* _Problem to work on_
The answer is to be the data below, written out in full and exactly.

* _Material supplied_
○ ○ ○

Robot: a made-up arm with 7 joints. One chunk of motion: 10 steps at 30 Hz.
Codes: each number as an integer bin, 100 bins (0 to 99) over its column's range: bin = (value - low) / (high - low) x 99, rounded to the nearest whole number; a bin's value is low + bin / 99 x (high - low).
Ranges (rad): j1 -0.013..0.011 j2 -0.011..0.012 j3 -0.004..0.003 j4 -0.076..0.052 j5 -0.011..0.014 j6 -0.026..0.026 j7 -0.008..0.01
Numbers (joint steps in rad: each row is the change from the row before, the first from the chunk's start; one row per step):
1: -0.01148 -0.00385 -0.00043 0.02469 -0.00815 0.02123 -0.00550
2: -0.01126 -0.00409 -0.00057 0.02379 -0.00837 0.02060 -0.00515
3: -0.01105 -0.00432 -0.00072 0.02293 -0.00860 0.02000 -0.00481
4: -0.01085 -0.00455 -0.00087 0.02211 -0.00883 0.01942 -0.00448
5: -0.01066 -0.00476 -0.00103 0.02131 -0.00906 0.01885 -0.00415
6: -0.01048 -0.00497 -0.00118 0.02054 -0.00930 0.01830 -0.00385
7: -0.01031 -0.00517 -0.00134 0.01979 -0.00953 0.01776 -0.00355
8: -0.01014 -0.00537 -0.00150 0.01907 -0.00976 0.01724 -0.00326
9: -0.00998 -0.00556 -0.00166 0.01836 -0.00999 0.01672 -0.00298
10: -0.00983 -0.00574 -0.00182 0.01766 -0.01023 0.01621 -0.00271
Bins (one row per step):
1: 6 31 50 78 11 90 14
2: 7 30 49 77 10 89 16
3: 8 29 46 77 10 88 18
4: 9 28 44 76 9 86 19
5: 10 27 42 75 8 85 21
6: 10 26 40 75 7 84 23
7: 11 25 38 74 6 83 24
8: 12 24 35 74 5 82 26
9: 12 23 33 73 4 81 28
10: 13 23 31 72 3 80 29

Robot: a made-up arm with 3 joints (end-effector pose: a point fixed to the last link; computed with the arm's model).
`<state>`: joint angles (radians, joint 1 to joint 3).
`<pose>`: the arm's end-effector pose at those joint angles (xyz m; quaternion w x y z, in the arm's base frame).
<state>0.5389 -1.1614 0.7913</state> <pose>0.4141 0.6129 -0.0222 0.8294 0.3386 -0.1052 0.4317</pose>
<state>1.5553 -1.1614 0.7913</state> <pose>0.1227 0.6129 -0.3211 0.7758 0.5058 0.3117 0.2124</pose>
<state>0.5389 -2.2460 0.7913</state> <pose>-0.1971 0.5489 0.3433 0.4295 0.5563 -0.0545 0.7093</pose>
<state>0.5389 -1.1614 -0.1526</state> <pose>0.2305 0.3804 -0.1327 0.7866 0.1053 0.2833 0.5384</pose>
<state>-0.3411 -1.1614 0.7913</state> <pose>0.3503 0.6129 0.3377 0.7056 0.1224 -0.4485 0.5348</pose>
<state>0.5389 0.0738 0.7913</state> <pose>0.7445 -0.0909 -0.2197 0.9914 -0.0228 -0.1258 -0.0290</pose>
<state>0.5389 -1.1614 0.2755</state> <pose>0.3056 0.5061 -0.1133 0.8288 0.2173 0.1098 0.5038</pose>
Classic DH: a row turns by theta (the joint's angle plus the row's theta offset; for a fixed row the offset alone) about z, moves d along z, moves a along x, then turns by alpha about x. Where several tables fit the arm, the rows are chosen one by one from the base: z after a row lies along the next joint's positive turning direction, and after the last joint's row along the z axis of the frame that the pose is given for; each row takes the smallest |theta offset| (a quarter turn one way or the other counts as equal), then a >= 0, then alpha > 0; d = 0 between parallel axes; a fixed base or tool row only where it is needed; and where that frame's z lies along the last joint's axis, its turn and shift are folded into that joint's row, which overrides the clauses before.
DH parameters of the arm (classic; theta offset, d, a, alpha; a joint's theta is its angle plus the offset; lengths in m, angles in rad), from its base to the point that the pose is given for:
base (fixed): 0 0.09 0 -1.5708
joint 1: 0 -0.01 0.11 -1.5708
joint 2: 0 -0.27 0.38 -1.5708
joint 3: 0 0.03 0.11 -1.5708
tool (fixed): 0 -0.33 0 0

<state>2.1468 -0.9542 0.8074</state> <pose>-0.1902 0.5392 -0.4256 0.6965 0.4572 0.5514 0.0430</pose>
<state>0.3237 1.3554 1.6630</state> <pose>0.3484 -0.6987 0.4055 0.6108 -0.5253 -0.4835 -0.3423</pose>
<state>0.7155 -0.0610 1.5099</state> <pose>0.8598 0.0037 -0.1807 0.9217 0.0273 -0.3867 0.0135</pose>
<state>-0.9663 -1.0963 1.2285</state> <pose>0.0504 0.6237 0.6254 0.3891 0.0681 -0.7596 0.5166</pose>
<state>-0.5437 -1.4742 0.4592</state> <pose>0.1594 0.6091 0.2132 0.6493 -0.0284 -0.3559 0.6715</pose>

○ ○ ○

* _Exercise result_
Robot: a made-up arm with 7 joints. One chunk of motion: 10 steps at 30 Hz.
Codes: each number as an integer bin, 100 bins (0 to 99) over its column's range: bin = (value - low) / (high - low) x 99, rounded to the nearest whole number; a bin's value is low + bin / 99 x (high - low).
Ranges (rad): j1 -0.013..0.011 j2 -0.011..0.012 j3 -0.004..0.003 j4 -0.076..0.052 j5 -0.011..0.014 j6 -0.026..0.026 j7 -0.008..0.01
Numbers (joint steps in rad: each row is the change from the row before, the first from the chunk's start; one row per step):
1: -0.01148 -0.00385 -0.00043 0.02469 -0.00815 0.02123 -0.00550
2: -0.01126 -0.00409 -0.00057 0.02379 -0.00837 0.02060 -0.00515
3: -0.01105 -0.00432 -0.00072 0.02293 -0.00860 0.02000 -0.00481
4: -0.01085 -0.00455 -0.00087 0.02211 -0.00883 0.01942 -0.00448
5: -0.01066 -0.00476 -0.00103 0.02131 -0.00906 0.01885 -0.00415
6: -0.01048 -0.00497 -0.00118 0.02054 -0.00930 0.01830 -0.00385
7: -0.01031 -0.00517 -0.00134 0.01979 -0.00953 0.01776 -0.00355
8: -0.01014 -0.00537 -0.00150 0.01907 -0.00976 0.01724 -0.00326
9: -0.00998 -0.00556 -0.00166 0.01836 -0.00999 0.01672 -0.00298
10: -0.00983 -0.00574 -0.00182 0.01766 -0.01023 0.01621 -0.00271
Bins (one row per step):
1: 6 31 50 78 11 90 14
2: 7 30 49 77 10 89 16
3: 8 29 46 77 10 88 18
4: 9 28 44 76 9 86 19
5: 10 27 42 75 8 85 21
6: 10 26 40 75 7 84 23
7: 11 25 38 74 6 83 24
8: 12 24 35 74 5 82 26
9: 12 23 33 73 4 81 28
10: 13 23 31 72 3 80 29

Robot: a made-up arm with 3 joints (end-effector pose: a point fixed to the last link; computed with the arm's model).
`<state>`: joint angles (radians, joint 1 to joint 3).
`<pose>`: the arm's end-effector pose at those joint angles (xyz m; quaternion w x y z, in the arm's base frame).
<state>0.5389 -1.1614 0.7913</state> <pose>0.4141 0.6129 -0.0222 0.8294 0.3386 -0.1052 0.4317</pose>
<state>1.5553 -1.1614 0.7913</state> <pose>0.1227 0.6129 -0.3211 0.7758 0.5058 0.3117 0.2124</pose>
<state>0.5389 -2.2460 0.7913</state> <pose>-0.1971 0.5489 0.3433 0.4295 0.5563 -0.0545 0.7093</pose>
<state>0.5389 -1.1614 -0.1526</state> <pose>0.2305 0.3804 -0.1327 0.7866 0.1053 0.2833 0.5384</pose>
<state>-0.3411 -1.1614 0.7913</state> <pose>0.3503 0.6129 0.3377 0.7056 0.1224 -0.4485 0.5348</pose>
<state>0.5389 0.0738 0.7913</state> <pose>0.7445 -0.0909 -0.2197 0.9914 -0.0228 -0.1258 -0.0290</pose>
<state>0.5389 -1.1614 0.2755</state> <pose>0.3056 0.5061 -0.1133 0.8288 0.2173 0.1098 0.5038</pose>
Classic DH: a row turns by theta (the joint's angle plus the row's theta offset; for a fixed row the offset alone) about z, moves d along z, moves a along x, then turns by alpha about x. Where several tables fit the arm, the rows are chosen one by one from the base: z after a row lies along the next joint's positive turning direction, and after the last joint's row along the z axis of the frame that the pose is given for; each row takes the smallest |theta offset| (a quarter turn one way or the other counts as equal), then a >= 0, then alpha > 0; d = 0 between parallel axes; a fixed base or tool row only where it is needed; and where that frame's z lies along the last joint's axis, its turn and shift are folded into that joint's row, which overrides the clauses before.
DH parameters of the arm (classic; theta offset, d, a, alpha; a joint's theta is its angle plus the offset; lengths in m, angles in rad), from its base to the point that the pose is given for:
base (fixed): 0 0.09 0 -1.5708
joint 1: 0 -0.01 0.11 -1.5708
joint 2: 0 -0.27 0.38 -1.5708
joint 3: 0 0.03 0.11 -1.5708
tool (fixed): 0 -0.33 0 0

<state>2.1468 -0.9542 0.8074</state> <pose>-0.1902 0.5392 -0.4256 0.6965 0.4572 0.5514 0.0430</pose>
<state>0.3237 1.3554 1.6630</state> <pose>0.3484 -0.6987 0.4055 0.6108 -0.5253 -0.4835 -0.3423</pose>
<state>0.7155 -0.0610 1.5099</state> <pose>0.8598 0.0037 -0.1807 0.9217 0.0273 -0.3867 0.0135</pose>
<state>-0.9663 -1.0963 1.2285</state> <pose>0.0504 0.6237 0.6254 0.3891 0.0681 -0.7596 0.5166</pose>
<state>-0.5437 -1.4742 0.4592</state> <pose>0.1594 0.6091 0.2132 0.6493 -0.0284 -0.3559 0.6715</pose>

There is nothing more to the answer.